- _Exercise directions_: Word by word and line by line, write out all of the records.

(Given entries)

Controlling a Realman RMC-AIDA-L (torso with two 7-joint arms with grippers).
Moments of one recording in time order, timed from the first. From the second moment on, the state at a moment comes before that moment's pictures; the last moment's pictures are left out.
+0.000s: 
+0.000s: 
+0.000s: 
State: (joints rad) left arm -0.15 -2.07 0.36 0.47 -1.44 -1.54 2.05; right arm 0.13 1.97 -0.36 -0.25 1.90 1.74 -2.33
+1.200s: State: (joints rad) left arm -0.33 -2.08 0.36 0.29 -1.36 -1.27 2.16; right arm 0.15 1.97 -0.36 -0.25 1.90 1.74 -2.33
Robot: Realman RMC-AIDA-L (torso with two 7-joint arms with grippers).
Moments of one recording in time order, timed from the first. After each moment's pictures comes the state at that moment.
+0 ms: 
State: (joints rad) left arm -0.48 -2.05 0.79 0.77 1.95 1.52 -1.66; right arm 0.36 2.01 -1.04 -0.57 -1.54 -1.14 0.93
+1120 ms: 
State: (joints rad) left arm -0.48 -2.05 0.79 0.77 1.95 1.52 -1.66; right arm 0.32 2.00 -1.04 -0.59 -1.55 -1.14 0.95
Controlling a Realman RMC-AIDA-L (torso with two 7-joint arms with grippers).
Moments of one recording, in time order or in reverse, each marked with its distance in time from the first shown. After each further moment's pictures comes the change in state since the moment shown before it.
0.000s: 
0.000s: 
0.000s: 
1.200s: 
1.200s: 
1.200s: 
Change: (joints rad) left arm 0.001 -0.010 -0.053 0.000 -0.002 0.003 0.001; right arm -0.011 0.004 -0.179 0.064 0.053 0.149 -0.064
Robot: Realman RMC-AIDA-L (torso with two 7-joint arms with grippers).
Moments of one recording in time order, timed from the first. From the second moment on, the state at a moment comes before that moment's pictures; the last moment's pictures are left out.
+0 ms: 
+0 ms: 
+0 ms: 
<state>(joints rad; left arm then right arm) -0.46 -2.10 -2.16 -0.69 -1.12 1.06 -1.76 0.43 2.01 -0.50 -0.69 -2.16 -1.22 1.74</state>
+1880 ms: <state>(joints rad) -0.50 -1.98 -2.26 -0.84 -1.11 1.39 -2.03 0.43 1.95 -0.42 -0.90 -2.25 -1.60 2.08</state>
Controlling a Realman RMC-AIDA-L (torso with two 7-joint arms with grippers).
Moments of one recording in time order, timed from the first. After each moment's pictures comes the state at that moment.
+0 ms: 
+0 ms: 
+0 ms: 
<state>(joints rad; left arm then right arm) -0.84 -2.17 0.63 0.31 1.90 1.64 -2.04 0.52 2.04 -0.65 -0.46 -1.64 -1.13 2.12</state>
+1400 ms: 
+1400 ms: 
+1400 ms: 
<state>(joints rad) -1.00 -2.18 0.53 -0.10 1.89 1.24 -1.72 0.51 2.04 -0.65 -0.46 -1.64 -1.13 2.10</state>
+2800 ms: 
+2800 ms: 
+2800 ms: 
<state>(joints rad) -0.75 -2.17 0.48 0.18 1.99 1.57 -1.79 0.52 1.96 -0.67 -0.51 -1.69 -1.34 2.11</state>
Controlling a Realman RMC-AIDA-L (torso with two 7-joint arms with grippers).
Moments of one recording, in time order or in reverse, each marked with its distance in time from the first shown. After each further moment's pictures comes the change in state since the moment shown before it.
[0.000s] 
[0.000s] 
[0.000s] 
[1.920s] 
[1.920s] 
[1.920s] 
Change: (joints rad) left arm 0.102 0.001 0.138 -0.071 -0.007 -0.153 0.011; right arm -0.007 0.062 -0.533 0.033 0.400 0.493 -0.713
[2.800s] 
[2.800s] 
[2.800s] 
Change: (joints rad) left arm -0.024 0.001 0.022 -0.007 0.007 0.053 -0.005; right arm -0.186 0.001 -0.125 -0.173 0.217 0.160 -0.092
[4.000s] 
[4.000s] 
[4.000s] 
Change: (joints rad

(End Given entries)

- _Written solution_:
Controlling a Realman RMC-AIDA-L (torso with two 7-joint arms with grippers).
Moments of one recording in time order, timed from the first. From the second moment on, the state at a moment comes before that moment's pictures; the last moment's pictures are left out.
+0.000s: 
+0.000s: 
+0.000s: 
State: (joints rad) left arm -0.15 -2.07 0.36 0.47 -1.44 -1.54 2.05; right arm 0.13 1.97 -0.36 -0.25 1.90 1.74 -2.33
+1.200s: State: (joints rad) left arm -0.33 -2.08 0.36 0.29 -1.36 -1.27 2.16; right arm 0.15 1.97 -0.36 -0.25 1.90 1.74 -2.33
Robot: Realman RMC-AIDA-L (torso with two 7-joint arms with grippers).
Moments of one recording in time order, timed from the first. After each moment's pictures comes the state at that moment.
+0 ms: 
State: (joints rad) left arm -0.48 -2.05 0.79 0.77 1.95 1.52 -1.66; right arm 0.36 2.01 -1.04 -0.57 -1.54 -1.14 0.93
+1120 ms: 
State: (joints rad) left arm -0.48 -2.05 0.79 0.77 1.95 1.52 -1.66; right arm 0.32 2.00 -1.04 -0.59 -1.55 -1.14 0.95
Controlling a Realman RMC-AIDA-L (torso with two 7-joint arms with grippers).
Moments of one recording, in time order or in reverse, each marked with its distance in time from the first shown. After each further moment's pictures comes the change in state since the moment shown before it.
0.000s: 
0.000s: 
0.000s: 
1.200s: 
1.200s: 
1.200s: 
Change: (joints rad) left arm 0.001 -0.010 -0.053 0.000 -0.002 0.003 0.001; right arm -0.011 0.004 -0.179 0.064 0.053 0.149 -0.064
Robot: Realman RMC-AIDA-L (torso with two 7-joint arms with grippers).
Moments of one recording in time order, timed from the first. From the second moment on, the state at a moment comes before that moment's pictures; the last moment's pictures are left out.
+0 ms: 
+0 ms: 
+0 ms: 
<state>(joints rad; left arm then right arm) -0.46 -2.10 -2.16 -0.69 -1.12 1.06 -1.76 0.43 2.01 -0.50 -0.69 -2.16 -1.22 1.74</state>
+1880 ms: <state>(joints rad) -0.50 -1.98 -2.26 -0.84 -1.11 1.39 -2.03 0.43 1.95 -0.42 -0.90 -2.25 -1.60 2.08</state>
Controlling a Realman RMC-AIDA-L (torso with two 7-joint arms with grippers).
Moments of one recording in time order, timed from the first. After each moment's pictures comes the state at that moment.
+0 ms: 
+0 ms: 
+0 ms: 
<state>(joints rad; left arm then right arm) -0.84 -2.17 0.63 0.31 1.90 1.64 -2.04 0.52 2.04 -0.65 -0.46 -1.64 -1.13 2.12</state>
+1400 ms: 
+1400 ms: 
+1400 ms: 
<state>(joints rad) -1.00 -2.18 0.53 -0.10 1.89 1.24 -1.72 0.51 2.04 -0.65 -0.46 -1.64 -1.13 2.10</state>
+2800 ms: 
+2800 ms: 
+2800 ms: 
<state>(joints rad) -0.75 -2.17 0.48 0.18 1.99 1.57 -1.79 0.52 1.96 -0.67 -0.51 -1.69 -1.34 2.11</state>
Controlling a Realman RMC-AIDA-L (torso with two 7-joint arms with grippers).
Moments of one recording, in time order or in reverse, each marked with its distance in time from the first shown. After each further moment's pictures comes the change in state since the moment shown before it.
[0.000s] 
[0.000s] 
[0.000s] 
[1.920s] 
[1.920s] 
[1.920s] 
Change: (joints rad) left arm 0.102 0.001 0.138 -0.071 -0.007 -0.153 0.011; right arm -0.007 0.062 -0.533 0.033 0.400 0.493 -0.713
[2.800s] 
[2.800s] 
[2.800s] 
Change: (joints rad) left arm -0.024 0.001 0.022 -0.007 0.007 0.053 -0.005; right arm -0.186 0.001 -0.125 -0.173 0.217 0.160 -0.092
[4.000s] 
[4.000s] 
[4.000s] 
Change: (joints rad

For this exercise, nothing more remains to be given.